• **Problem statement**: Some of the lines below need repeating. Reproduce exactly those between the lines holding "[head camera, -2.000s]" and "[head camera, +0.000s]", inclusive.

• **Materials provided**:

=== Begin Enclosure ===

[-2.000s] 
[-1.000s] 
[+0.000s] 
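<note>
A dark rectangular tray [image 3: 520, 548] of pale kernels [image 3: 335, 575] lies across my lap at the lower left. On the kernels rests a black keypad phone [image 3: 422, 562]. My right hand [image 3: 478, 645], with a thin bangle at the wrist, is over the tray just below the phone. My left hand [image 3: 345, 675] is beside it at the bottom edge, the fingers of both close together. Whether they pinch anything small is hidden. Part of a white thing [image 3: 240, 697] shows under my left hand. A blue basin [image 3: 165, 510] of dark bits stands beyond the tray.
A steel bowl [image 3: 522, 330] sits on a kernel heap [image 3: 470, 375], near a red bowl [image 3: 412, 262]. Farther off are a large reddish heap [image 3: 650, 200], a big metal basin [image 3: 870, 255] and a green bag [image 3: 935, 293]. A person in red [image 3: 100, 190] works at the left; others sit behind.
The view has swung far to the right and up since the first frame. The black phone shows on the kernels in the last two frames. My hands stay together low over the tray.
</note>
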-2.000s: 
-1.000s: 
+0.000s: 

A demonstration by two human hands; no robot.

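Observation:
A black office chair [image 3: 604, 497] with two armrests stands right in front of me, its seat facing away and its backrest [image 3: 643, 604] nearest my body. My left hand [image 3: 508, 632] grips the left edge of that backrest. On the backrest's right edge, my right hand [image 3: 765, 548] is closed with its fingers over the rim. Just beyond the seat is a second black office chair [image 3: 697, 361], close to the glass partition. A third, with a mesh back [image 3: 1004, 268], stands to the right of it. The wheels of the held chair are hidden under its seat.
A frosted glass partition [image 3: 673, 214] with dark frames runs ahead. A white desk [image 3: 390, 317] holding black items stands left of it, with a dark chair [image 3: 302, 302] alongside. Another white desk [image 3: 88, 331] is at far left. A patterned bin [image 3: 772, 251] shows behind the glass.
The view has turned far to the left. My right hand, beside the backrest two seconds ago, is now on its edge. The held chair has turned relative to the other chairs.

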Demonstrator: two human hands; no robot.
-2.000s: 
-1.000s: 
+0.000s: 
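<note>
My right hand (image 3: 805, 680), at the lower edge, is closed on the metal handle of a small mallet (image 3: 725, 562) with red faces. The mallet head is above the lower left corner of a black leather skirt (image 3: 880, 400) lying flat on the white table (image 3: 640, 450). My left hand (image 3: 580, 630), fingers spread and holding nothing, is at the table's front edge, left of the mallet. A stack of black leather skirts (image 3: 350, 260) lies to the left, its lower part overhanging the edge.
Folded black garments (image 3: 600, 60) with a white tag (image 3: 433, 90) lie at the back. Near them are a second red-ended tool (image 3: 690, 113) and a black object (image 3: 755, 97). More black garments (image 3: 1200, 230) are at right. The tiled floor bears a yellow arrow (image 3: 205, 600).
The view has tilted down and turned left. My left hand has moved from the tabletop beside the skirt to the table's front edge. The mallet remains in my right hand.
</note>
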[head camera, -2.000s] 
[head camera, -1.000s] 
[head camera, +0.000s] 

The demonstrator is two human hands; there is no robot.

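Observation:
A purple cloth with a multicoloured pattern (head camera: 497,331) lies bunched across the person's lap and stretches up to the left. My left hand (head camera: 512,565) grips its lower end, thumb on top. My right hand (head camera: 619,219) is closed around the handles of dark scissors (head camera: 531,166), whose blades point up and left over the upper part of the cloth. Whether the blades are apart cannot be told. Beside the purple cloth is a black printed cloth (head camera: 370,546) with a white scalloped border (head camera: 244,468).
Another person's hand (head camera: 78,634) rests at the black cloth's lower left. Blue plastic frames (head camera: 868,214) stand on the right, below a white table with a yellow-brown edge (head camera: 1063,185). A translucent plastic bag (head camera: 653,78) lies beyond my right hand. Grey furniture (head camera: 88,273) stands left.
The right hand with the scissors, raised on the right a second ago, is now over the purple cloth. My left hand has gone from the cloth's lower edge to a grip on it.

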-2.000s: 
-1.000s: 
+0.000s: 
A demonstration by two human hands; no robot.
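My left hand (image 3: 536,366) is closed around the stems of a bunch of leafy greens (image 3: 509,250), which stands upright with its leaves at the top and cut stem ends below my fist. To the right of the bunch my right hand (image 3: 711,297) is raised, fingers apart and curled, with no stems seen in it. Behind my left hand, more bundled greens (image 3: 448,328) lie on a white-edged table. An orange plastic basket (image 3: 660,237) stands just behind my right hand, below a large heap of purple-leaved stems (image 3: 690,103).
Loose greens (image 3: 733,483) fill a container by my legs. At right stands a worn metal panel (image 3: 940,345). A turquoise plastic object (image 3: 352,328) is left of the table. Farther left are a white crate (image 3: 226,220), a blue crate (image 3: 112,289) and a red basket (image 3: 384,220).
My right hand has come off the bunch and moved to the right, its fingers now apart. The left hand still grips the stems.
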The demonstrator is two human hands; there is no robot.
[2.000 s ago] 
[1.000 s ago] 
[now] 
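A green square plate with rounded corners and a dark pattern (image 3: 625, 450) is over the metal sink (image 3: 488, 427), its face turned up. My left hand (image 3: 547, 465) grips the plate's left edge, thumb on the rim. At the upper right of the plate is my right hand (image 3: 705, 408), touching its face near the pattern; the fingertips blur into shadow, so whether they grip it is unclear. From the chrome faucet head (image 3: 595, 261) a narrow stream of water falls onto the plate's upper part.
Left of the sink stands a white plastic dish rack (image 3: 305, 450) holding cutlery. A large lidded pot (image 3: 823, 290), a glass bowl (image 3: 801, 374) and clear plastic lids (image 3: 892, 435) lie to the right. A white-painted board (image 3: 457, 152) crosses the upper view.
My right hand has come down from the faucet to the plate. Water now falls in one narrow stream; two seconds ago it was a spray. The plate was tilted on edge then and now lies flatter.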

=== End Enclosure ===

• **Reply to the task**:
[head camera, -2.000s] 
[head camera, -1.000s] 
[head camera, +0.000s] 

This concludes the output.